→ Prompt
Would you reproduce the listing exactly, leaving nothing out?

Start of Block

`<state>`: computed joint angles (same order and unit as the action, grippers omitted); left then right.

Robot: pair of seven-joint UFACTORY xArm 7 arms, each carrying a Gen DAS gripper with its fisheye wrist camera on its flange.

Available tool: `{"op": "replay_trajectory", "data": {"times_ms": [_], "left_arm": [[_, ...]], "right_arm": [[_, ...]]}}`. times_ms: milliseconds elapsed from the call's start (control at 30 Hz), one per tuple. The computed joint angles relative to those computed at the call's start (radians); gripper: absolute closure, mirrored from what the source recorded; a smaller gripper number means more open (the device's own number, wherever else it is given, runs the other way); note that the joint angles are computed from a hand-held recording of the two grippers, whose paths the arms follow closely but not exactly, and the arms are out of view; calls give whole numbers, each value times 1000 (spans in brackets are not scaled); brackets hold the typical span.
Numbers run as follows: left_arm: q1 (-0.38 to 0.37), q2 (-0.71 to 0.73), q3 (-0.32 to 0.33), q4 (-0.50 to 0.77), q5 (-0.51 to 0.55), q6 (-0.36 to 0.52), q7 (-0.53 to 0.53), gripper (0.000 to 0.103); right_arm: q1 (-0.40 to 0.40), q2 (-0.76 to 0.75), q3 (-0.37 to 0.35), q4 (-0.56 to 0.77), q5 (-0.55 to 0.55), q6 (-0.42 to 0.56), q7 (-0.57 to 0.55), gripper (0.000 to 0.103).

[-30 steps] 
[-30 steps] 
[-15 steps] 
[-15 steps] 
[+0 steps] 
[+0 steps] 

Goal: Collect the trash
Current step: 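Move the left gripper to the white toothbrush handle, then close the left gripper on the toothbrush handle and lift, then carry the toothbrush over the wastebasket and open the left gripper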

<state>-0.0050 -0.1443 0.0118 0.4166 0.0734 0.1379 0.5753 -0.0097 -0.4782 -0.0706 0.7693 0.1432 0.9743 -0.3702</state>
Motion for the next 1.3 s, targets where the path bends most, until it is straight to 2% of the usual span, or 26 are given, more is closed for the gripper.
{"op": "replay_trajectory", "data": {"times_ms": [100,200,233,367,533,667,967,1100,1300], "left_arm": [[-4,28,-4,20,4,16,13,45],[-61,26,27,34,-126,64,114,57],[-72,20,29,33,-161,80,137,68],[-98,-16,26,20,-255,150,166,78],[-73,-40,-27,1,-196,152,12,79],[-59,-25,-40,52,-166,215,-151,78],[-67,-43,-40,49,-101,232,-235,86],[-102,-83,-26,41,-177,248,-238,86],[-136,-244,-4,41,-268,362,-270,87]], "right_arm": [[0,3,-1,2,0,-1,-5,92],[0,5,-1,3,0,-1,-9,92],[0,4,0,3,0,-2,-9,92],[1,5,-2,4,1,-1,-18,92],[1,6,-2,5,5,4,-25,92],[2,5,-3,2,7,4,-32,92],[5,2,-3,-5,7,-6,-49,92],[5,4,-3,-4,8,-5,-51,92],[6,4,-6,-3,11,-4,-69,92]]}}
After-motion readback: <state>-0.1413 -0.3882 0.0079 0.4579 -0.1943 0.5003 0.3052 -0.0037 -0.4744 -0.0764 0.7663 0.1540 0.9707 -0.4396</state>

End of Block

→ Written response
`<state>`: computed joint angles (same order and unit as the action, grippers omitted); left then right.

Robot: pair of seven-joint UFACTORY xArm 7 arms, each carrying a Gen DAS gripper with its fisheye wrist camera on its flange.

Available tool: `{"op": "replay_trajectory", "data": {"times_ms": [_], "left_arm": [[_, ...]], "right_arm": [[_, ...]]}}`. times_ms: milliseconds elapsed from the call's start (control at 30 Hz), one per tuple. The computed joint angles relative to those computed at the call's start (radians); gripper: absolute closure, mirrored from what the source recorded; a smaller gripper number means more open (the device's own number, wherever else it is given, runs the other way); note that the joint angles are computed from a hand-held recording of the two grippers, whose paths the arms follow closely but not exactly, and the arms are out of view; calls give whole numbers, each value times 1000 (spans in brackets are not scaled); brackets hold the typical span.
Numbers run as follows: left_arm: q1 (-0.38 to 0.37), q2 (-0.71 to 0.73), q3 (-0.32 to 0.33), q4 (-0.50 to 0.77), q5 (-0.51 to 0.55), q6 (-0.36 to 0.52), q7 (-0.53 to 0.53), gripper (0.000 to 0.103); right_arm: q1 (-0.40 to 0.40), q2 (-0.76 to 0.75), q3 (-0.37 to 0.35), q4 (-0.56 to 0.77), q5 (-0.55 to 0.55), q6 (-0.42 to 0.56), q7 (-0.57 to 0.55), gripper (0.000 to 0.103).

[-30 steps] 
[-30 steps] 
[-15 steps] 
[-15 steps] 
[+0 steps] 
[+0 steps] 

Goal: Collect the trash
Current step: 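Move the left gripper to the white toothbrush handle, then close the left gripper on the toothbrush handle and lift, then carry the toothbrush over the wastebasket and open the left gripper
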
<state>-0.0050 -0.1443 0.0118 0.4166 0.0734 0.1379 0.5753 -0.0097 -0.4782 -0.0706 0.7693 0.1432 0.9743 -0.3702</state>
Motion for the next 1.3 s, targets where the path bends most, until it is straight to 2% of the usual span, or 26 are given, more is closed for the gripper.
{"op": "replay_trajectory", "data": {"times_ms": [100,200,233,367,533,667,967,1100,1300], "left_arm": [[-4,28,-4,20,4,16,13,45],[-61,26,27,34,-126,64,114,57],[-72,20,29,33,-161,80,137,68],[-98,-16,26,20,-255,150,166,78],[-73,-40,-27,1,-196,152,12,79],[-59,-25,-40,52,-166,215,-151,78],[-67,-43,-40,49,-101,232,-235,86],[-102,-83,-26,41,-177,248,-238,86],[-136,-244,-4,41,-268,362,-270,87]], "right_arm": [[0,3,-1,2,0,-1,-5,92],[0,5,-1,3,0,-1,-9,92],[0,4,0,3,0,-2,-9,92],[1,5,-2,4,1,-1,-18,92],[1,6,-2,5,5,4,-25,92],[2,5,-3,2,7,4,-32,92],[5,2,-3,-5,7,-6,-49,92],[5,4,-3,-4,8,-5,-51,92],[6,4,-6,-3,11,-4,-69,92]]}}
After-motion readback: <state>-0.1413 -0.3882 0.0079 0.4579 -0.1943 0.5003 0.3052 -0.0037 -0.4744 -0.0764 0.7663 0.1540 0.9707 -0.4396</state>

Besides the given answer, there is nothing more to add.